Your New Role
Senior MLOps Engineer
Global:IQ is the team building our new intelligence platform, turning first-party and partner data into smarter, data-led media plans across Global’s audio and Outdoor inventory.
As a Senior MLOps Engineer at Global, you’ll build the operational infrastructure that brings AI and ML models into production. You’ll own the platforms, pipelines and processes that let our Data Science teams deploy, monitor, retrain and govern models reliably at scale—from the ground up.
Key Responsibilities
ML Infrastructure & Deployment (40%): Build automated pipelines for model training, validation and deployment, plus model registries, feature stores and inference services, with self-serve tooling for Data Science teams.
Model Monitoring & Operations (30%): Implement monitoring, alerting and automated recovery for ML workloads—covering latency, data quality and drift—and own rollback, rollout and incident response.
MLOps Governance & Best Practice (20%): Establish controls for model lineage, reproducibility and audit trails, and introduce ML-specific CI/CD, testing and release automation.
Collaboration & Enablement (10%): Partner with Data Science, Data Engineering and Product, and mentor junior engineers to raise operational standards.
What you will love about this role:
Think Big: This is a true AI-driven product—ML isn’t a feature, it’s the product, and your infrastructure directly enables business value.
Own It: You’re not maintaining legacy systems—you’re establishing the MLOps patterns and standards that will scale for years.
Keep it Simple: You’ll build pragmatic, reusable patterns that keep ML systems reliable and maintainable without over-engineering.

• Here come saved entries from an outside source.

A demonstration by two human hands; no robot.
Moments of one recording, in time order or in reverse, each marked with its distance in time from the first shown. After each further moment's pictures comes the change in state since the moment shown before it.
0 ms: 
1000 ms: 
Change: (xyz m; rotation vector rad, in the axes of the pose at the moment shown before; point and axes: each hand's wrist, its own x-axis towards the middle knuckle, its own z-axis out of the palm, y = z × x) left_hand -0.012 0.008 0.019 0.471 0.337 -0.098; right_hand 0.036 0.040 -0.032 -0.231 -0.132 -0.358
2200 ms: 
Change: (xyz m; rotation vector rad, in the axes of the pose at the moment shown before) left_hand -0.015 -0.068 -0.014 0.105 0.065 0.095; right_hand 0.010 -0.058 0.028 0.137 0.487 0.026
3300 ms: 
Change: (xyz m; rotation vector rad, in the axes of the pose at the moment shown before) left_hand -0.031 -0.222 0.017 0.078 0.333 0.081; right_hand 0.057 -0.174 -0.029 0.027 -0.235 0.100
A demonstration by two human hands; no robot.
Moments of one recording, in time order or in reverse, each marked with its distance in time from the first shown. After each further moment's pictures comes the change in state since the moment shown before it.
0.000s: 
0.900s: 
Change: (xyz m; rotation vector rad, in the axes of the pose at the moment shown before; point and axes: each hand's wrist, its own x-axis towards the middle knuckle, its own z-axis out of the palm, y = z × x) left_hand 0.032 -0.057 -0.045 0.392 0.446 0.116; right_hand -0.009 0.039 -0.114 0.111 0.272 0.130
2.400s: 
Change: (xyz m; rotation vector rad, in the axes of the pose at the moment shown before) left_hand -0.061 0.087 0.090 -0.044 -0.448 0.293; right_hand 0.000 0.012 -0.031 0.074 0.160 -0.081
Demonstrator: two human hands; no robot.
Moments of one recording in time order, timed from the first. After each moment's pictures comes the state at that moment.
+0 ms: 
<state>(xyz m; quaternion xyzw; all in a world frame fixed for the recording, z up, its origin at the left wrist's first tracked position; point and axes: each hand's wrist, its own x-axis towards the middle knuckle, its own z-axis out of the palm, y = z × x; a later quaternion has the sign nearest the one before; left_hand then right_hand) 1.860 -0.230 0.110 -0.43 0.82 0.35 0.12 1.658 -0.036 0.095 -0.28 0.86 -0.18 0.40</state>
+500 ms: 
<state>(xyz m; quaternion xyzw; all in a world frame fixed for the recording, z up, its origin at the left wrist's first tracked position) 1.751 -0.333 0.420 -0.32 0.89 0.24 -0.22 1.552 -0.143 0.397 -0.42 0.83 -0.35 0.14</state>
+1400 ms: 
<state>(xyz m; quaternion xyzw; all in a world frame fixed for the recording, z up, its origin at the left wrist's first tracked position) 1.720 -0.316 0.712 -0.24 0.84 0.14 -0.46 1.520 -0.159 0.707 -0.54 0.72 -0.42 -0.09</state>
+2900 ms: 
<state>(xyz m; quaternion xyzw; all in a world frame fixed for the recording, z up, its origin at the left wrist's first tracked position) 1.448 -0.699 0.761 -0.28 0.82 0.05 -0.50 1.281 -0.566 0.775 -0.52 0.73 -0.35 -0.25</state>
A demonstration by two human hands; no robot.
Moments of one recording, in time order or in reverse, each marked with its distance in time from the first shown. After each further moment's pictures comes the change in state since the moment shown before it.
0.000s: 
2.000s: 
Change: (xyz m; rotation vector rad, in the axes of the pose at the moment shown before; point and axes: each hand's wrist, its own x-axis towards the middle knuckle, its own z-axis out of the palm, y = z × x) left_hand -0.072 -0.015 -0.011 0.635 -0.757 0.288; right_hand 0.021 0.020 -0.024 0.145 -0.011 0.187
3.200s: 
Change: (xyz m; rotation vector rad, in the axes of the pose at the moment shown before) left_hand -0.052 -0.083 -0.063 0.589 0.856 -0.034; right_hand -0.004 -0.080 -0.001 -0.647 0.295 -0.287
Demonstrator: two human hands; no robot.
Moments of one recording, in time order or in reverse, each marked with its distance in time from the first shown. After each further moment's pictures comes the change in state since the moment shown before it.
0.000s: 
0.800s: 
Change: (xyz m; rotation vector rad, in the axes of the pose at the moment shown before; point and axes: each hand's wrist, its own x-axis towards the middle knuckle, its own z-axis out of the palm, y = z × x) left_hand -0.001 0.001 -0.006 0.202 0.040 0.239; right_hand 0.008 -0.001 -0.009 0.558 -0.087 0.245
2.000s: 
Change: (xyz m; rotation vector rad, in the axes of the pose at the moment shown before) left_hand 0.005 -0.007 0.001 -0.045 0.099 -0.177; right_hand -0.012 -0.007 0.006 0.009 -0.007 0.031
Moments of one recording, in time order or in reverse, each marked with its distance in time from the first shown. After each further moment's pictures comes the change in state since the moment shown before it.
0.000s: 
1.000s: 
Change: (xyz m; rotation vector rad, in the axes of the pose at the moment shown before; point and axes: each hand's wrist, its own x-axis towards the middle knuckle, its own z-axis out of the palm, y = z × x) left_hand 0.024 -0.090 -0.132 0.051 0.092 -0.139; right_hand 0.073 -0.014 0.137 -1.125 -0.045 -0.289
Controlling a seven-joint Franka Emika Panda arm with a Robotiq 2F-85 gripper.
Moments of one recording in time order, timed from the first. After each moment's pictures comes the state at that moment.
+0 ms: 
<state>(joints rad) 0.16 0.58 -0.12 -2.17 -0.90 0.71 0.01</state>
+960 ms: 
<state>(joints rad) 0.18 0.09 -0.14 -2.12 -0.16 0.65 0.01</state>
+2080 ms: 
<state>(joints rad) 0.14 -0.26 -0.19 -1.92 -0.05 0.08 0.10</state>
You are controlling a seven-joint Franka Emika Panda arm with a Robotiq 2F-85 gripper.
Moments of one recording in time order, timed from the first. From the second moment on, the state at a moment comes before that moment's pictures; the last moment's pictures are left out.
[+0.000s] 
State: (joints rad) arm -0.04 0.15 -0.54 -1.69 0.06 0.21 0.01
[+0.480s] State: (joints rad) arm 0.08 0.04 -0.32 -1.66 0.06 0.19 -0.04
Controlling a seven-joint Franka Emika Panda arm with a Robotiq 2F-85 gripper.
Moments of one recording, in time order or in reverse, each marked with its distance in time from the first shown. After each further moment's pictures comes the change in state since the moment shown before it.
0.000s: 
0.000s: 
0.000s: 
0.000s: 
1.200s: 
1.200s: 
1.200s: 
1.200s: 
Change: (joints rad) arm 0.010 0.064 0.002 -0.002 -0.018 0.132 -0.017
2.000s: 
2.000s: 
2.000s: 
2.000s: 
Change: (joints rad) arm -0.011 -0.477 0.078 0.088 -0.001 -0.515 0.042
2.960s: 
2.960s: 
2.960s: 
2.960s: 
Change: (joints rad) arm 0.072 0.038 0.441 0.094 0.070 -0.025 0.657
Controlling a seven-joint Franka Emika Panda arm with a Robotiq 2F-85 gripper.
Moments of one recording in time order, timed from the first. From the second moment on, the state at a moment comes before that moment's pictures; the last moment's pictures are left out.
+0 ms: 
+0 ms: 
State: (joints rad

Better Together: Global:IQ is a tight collaboration between technical and commercial teams.
What Success Looks Like
In your first few months, you’ll have:
Defined a clear operating model between MLOps and the teams developing models.
Delivered an end-to-end MLOps path for at least one production use case, from model handoff through deployment, monitoring and rollback.
Established baseline standards for model versioning, environment management and deployment.
Implemented monitoring and alerting across operational health, data quality and model performance.
What You’ll Need
MLOps experience: You’ve operationalised ML models in production, owning deployment, monitoring and lifecycle management.
Strong programming: Production-quality, testable Python.
Cloud expertise: Deep AWS knowledge (SageMaker, Lambda, ECS/EKS, Step Functions); Snowflake a plus.
MLOps tooling: Experiment tracking and registries, workflow orchestration, model serving and feature stores.
CI/CD & IaC: ML-specific CI/CD, Terraform, Docker and test automation.
Cross-disciplinary communication: You translate between Data Science and Engineering and explain trade-offs to any audience.
Skills Required
- Strong programming skills and writing production-quality, testable, maintainable code
- Python (preferred)
- Hands-on MLOps experience deploying, monitoring and managing ML models in production
- Cloud platform expertise (AWS strongly preferred; experience with compute, orchestration, storage, ML services)
- Experience with MLOps tooling (e.g., MLflow, Weights & Biases, SageMaker Model Registry)
- Workflow orchestration experience (Airflow, Prefect, or Step Functions)
- Model serving experience (SageMaker, TorchServe, TensorFlow Serving or similar)
- Feature store experience or ability to implement feature engineering pipelines (Feast, Tecton, or custom)
- Monitoring and observability for ML systems including data quality, drift detection and model performance tracking
- CI/CD and Infrastructure as Code experience (Terraform, containerisation with Docker, automated testing)
- Practical experience building MLOps from an early stage and selecting sensible tooling/patterns
- Ability to work across disciplines and strong communication skills for technical and non-technical stakeholders
- Ownership mentality including being on-call for production systems
- Experience with agentic and AI-accelerated coding tools (GitHub Copilot, Cursor, Claude Code)
- Familiarity with advertising technology, marketing analytics or media measurement use cases
- Knowledge of data governance, privacy and compliance requirements in data-driven products
- Experience in early-stage or scale-up environments building foundational capabilities
What We Do
The UK and Europe’s largest Radio & Outdoor company, Global is home to respected, national market-leading media brands broadcasting across the UK on DAB & FM and around the world on Global Player, including Heart, Capital, LBC, Capital XTRA, Capital Dance, Classic FM, Smooth, Radio X and Gold. Global Player allows listeners to enjoy all of Global’s radio brands, award-winning podcasts, and expertly curated playlists, in one place in app, on web and on smart speakers. Global is also one of the leading Outdoor companies in both the UK & Europe, with over 253,000 sites reaching 95% of the UK population. Global’s extensive and diverse outdoor portfolio encompasses Transport for London’s Underground network, almost all major UK airports including Gatwick, the UK’s largest portfolio of roadside posters and premium digital screens in prime locations, as well as the UK’s largest network of buses including all major cities. On-air, on Global Player and with our outdoor platforms combined, Global reaches 51 million individuals across the UK every week, including 26.3 million on the radio alone.